Question

vander Waal's gas equation may be expressed as

$Z=1+\frac{B}{V_m}+\frac{C}{V_m^2}+......$ where Vm= molar volume of gas. If B =-0.105Lmol$^{-1}$ and C=400ml$^2$ mol$^{-2}$ at 127°C the value of vander Waal constant 'a' (in atm L$^2$mol$^{-2}$) is (R = 0.08 L-atm/K-mol)

Answer 1

4

Answer 2

The van der Waals equation for one mole of gas is:

$(P + \frac{a}{V_m^2})(V_m - b) = RT$

To express this in the virial form, we first rearrange it to solve for P:

$P = \frac{RT}{V_m - b} - \frac{a}{V_m^2}$

Now, we introduce the compressibility factor Z:

$Z = \frac{PV_m}{RT}$

Substitute the expression for P into the equation for Z:

$Z = \frac{V_m}{RT} \left( \frac{RT}{V_m - b} - \frac{a}{V_m^2} \right)$

$Z = \frac{V_m}{V_m - b} - \frac{aV_m}{RT V_m^2}$

$Z = \frac{1}{1 - b/V_m} - \frac{a}{RTV_m}$

We use the binomial expansion for $(1-x)^{-1} = 1 + x + x^2 + x^3 + ......$ where $x = b/V_m$. Since $V_m$ is typically large for gases, $b/V_m$ is a small quantity.

So, $\frac{1}{1 - b/V_m} = 1 + \frac{b}{V_m} + \frac{b^2}{V_m^2} + \frac{b^3}{V_m^3} + ......$

Substitute this back into the expression for Z:

$Z = \left( 1 + \frac{b}{V_m} + \frac{b^2}{V_m^2} + \frac{b^3}{V_m^3} + ...... \right) - \frac{a}{RTV_m}$

Group terms by powers of $1/V_m$:

$Z = 1 + \left(b - \frac{a}{RT}\right)\frac{1}{V_m} + \frac{b^2}{V_m^2} + \frac{b^3}{V_m^3} + ......$

This is the virial equation of state.

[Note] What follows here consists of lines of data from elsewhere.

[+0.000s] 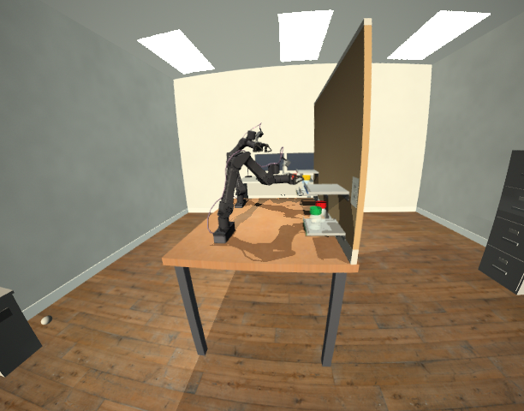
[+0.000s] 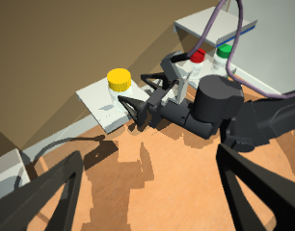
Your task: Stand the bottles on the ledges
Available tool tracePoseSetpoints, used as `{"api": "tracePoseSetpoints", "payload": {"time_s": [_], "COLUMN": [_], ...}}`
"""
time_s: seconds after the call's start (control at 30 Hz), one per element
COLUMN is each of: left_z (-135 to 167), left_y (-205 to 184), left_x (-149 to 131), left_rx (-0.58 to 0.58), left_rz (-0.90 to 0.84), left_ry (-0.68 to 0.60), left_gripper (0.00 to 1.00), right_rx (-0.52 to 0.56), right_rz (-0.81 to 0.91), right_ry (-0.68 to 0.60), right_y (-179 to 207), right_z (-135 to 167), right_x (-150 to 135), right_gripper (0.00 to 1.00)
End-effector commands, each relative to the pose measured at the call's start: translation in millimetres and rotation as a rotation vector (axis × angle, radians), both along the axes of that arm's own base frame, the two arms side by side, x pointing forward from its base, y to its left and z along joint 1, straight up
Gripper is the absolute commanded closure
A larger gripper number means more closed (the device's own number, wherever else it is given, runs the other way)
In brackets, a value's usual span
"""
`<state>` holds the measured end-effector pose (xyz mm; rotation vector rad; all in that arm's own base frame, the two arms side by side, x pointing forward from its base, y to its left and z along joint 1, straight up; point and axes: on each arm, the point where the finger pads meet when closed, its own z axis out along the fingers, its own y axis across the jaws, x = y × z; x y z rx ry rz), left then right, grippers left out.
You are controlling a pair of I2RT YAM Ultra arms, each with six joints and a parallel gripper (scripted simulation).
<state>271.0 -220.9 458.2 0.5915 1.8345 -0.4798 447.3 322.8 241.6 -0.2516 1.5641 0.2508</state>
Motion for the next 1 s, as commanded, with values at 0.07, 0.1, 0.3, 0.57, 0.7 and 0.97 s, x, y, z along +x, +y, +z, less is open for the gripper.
{"api": "tracePoseSetpoints", "payload": {"time_s": [0.07,0.1,0.3,0.57,0.7,0.97], "left_z": [4.4,4.4,4.4,17.3,16.3,-38.9], "left_y": [2.0,2.0,2.0,-4.6,-22.0,-59.0], "left_x": [-3.3,-3.3,-3.3,17.6,55.2,106.9], "left_rx": [-0.003,-0.003,-0.003,-0.057,-0.117,-0.158], "left_rz": [0.003,0.003,0.003,0.065,0.164,0.31], "left_ry": [-0.002,-0.002,-0.002,-0.072,-0.151,-0.202], "left_gripper": [0.0,0.0,0.0,0.0,0.0,0.0], "right_rx": [0.035,0.035,0.034,-0.001,-0.043,-0.035], "right_rz": [-0.007,-0.007,-0.008,-0.013,-0.018,-0.089], "right_ry": [-0.046,-0.045,-0.03,0.005,0.048,0.054], "right_y": [-19.3,-22.0,-24.3,-33.6,-62.5,-154.5], "right_z": [23.9,23.5,19.4,11.2,16.0,72.2], "right_x": [-57.2,-64.7,-68.7,-67.4,-68.2,-66.7], "right_gripper": [0.11,0.11,0.11,0.11,0.11,0.11]}}
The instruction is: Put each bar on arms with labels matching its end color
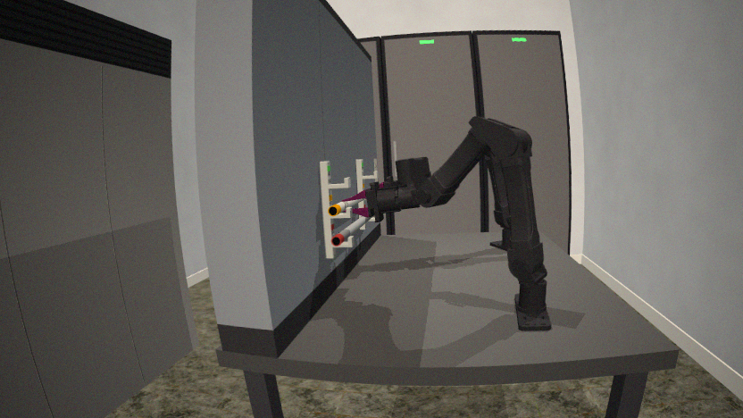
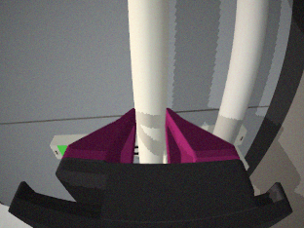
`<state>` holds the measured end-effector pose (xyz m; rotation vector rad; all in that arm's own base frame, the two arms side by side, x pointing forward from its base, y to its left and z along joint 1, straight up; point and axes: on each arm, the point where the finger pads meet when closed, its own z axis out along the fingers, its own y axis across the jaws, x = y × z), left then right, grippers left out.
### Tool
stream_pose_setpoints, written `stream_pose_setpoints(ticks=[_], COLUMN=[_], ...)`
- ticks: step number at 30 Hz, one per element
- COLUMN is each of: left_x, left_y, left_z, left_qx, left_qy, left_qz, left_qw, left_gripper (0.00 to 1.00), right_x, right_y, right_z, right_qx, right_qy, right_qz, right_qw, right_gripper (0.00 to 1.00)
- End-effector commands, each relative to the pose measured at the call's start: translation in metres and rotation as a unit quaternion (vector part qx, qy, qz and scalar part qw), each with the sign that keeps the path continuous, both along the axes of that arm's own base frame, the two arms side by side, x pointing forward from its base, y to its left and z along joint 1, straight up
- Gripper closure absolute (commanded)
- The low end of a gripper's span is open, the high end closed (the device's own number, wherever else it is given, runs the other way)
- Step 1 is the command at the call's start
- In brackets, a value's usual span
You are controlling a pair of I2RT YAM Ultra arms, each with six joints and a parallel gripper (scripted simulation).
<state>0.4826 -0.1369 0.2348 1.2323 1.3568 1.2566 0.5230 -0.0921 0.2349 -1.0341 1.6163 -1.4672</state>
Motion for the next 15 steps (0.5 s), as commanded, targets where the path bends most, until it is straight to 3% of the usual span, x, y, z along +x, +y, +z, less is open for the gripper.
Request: stream_pose_setpoints(ticks=[1,15], left_x=[0.0020,0.0020], left_y=[0.0024,0.0025], left_z=[0.0188,0.0117], left_qx=[-0.005,-0.006], left_qy=[-0.044,-0.048], left_qz=[0.000,0.000], left_qw=[0.999,0.999], left_gripper=[1.00,1.00], right_x=[0.0009,0.0008], right_y=[-0.0044,-0.0044], right_z=[0.0194,0.0115], right_qx=[-0.016,-0.017], right_qy=[-0.046,-0.050], right_qz=[-0.002,-0.002], right_qw=[0.999,0.999], right_gripper=[1.00,1.00])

Comparing it with the given form:

$Z=1+\frac{B}{V_m}+\frac{C}{V_m^2}+......$

We can identify the second and third virial coefficients:

$B = b - \frac{a}{RT}$

$C = b^2$

Given values:

$B = -0.105 \text{ L mol}^{-1}$

$C = 400 \text{ mL}^2 \text{ mol}^{-2}$

Temperature $T = 127^\circ\text{C} = 127 + 273 = 400 \text{ K}$

Gas constant $R = 0.08 \text{ L-atm/K-mol}$

First, convert the unit of C from mL$^2$ to L$^2$:

$1 \text{ L} = 1000 \text{ mL}$

$1 \text{ mL} = 10^{-3} \text{ L}$

$C = 400 \text{ mL}^2 \text{ mol}^{-2} = 400 \times (10^{-3} \text{ L})^2 \text{ mol}^{-2} = 400 \times 10^{-6} \text{ L}^2 \text{ mol}^{-2} = 0.0004 \text{ L}^2 \text{ mol}^{-2}$

Now, use the equation for C to find the van der Waals constant 'b':

$b^2 = C$

$b = \sqrt{C} = \sqrt{0.0004 \text{ L}^2 \text{ mol}^{-2}}$

$b = 0.02 \text{ L mol}^{-1}$

Next, use the equation for B to find the van der Waals constant 'a':

$B = b - \frac{a}{RT}$

Rearrange to solve for 'a':

$\frac{a}{RT} = b - B$

$a = (b - B)RT$

Substitute the values of b, B, R, and T:

$a = (0.02 \text{ L mol}^{-1} - (-0.105 \text{ L mol}^{-1})) \times (0.08 \text{ L-atm/K-mol}) \times (400 \text{ K})$

$a = (0.02 + 0.105) \text{ L mol}^{-1} \times (0.08 \times 400) \text{ L-atm/mol}$

$a = (0.125) \text{ L mol}^{-1} \times (32) \text{ L-atm/mol}$

$a = \frac{1}{8} \times 32 \text{ atm L}^2 \text{ mol}^{-2}$

$a = 4 \text{ atm L}^2 \text{ mol}^{-2}$

The value of van der Waals constant 'a' is $4 \text{ atm L}^2 \text{ mol}^{-2}$.